Location
- 142 Hope Hill Road Wallingford, New Haven County, Connecticut 06492 United States 41°29′08″N 72°50′09″W﻿ / ﻿41.48550031880082°N 72.83595429724399°W

Information
- School type: Public High School
- Established: 1971 (55 years ago)
- Sister school: Lyman Hall High School
- School district: Wallingford Public Schools
- Category: High school
- CEEB code: 070813
- Principal: Enzo Zocco
- Teaching staff: 63.10 (on an FTE basis)
- Grades: 9–12
- Enrollment: 724 (2023–2024)
- Student to teacher ratio: 11.47
- Colors: Maroon and gold
- Athletics: Football, basketball, baseball, softball, volleyball, ice hockey, field hockey lacrosse, track and field, cross country, soccer, tennis
- Athletics conference: Southern Connecticut Conference
- Mascot: Titans
- Website: mtshs.wallingford.k12.ct.us

= Mark T. Sheehan High School =

Mark T. Sheehan High School is a public high school located at 142 Hope Hill Road, Wallingford, Connecticut.

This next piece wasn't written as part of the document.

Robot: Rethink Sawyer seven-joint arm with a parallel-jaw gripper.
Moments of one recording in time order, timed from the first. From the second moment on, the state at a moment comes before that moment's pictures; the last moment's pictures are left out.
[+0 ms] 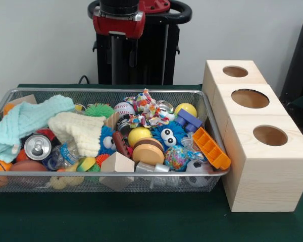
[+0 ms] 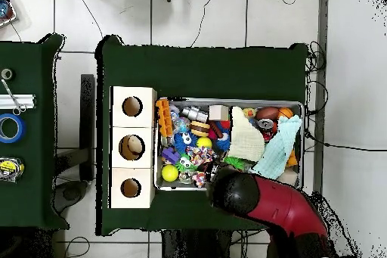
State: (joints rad) arm -0.45 -0.91 0.01 2.00 -0.11 0.51 1.57
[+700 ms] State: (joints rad) arm -0.35 -0.90 -0.04 1.91 -0.11 0.51 1.57
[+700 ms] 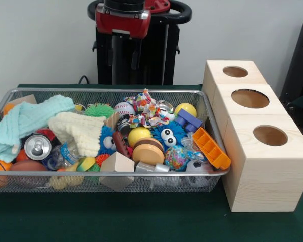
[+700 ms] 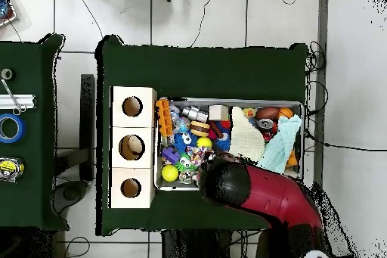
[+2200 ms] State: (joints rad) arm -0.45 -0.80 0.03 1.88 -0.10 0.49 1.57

It is part of the Wallingford Public School System, and one of two public high schools in Wallingford, Lyman Hall High School being the other. Its official colors are burgundy and gold.

== History ==

The school is named after Mark T. Sheehan, a medical officer during World War I; he had also practiced medicine in Wallingford and was known to never deny service to anyone including patients who could not afford care.